Your objective: Could you transcribe the records below exactly, leaving out every picture?

Data provided:
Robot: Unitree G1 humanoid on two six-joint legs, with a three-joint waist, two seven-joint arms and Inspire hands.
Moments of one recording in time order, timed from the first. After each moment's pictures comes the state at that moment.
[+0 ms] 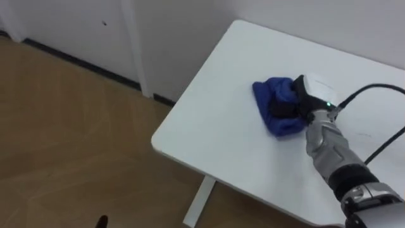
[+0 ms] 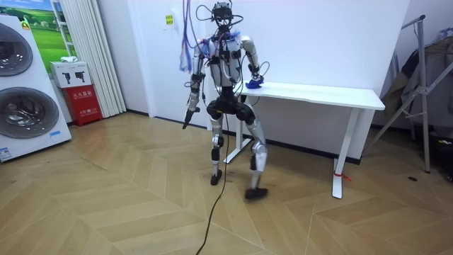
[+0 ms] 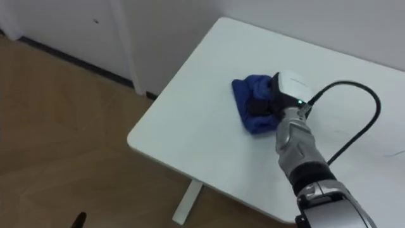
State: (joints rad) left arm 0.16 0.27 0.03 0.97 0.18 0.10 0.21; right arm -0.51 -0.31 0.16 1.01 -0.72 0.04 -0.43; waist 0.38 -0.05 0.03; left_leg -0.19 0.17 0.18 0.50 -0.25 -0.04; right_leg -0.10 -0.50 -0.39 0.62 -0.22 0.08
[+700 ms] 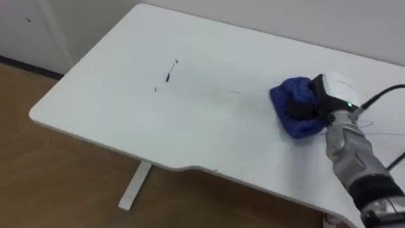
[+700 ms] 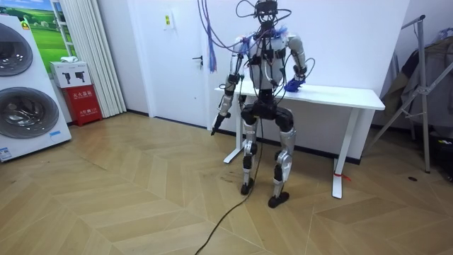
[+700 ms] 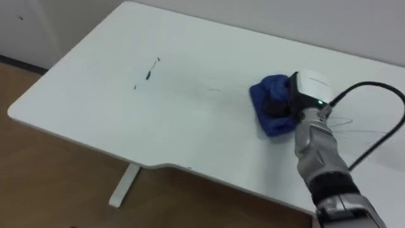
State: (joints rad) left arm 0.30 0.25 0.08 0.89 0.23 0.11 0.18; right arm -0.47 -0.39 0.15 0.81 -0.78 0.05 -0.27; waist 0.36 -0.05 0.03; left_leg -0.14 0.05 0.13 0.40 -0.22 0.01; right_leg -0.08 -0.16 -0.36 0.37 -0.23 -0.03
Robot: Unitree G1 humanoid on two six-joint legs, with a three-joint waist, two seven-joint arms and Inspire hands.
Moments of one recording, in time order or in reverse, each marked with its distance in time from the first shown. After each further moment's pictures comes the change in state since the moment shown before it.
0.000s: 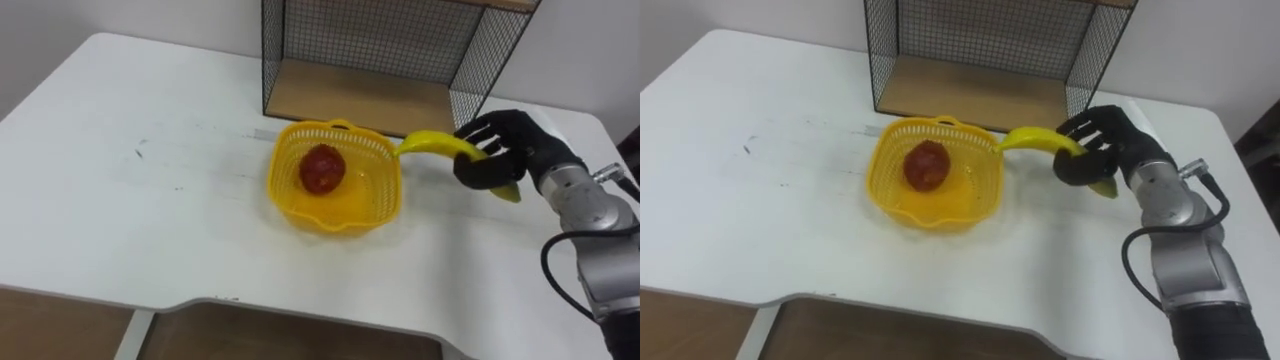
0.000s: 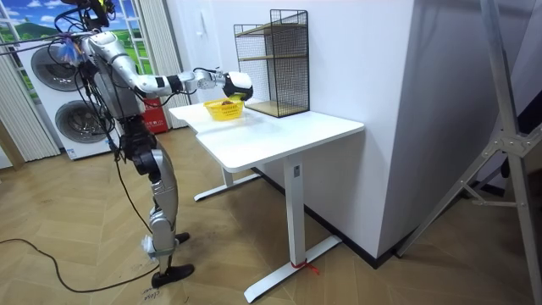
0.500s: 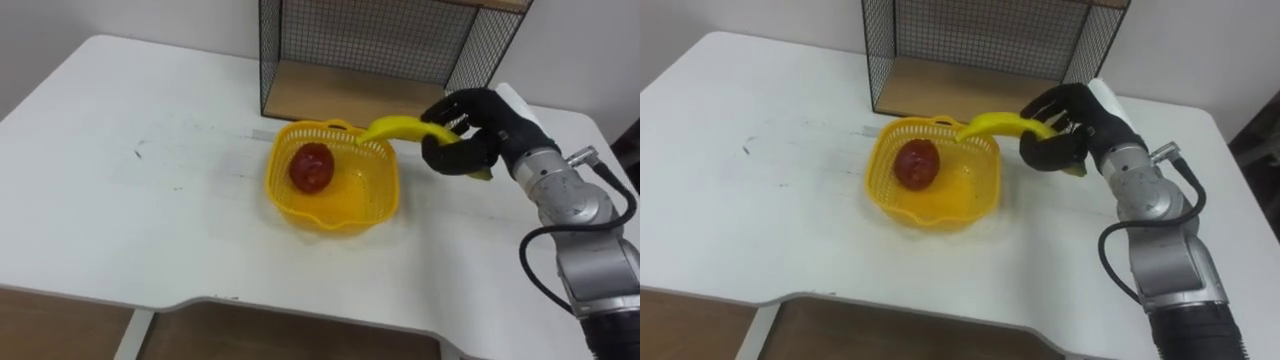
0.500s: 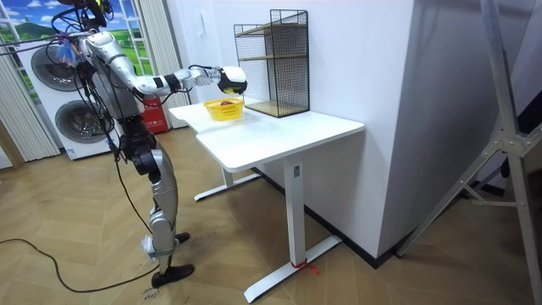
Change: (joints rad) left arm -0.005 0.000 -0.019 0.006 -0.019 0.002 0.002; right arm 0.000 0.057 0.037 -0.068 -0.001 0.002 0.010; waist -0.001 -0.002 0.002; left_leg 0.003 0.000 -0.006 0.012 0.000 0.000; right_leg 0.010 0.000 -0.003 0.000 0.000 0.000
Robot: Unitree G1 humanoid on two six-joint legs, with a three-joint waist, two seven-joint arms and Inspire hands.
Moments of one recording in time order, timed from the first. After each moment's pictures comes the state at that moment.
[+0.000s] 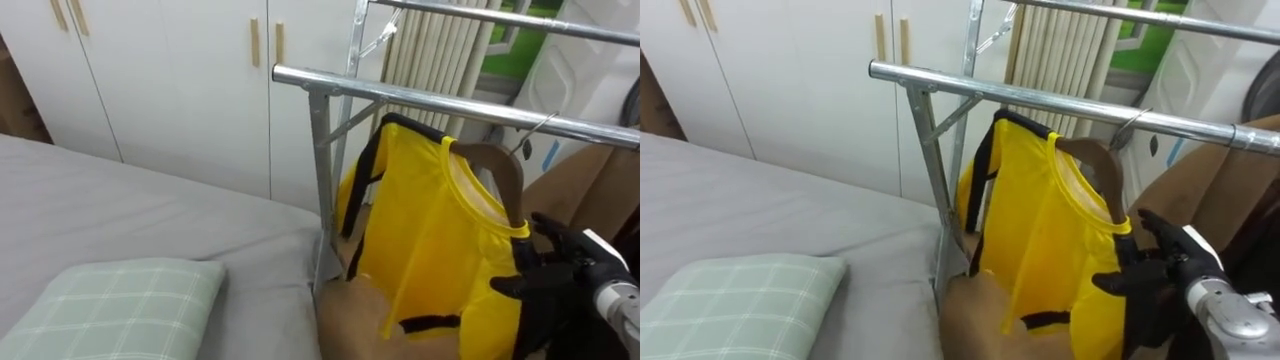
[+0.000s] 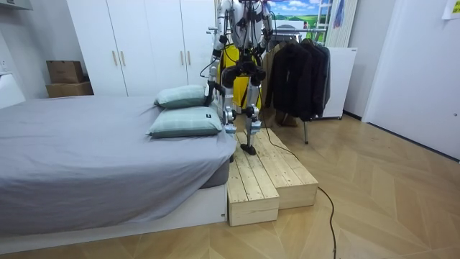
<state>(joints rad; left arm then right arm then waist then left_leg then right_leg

Output of the task:
Robot: Unitree G1 humanoid on two six-joint legs, with a three-joint waist, two seven-joint arms and Inspire hands.
Moments of one recording in time order, timed from the first. After each moment's pictures comes the state at that moment.
[+0 ms] 
[+0 ms] 
[+0 ms] 
State: (joints rad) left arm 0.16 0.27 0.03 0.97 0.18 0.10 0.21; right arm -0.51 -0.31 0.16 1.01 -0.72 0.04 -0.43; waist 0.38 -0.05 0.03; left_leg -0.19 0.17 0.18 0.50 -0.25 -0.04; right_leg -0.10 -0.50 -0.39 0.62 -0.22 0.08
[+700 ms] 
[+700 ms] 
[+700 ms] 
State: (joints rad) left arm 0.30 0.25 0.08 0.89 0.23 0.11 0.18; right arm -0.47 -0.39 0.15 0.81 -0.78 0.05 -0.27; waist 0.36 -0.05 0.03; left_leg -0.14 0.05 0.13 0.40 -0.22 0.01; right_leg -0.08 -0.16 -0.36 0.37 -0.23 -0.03
Robot: Unitree G1 humanoid on two six-joint legs, with a three-joint waist, two seven-joint arms and Inspire hands.
Moments of one recording, in time order or in reverse, each marked with its distance in time from the first shown. After each further moment's pictures comes the change in state since the moment shown before it.
0.000s: 
0.000s: 
0.500s: 
0.500s: 
Change: (joints rad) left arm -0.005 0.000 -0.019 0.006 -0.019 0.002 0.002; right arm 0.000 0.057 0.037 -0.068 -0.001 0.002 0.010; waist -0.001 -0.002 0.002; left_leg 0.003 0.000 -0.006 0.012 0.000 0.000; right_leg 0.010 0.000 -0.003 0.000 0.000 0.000
Robot: Unitree G1 humanoid on two six-joint legs, with a three-joint waist, two seven-joint arms and Inspire hands.
Moments of one recording in time order, timed from the first. After each moment's pictures comes the state at that moment.
[+0.000s] 
[+0.000s] 
<state>(joints rad; left arm then right arm then waist then left_leg then right_leg

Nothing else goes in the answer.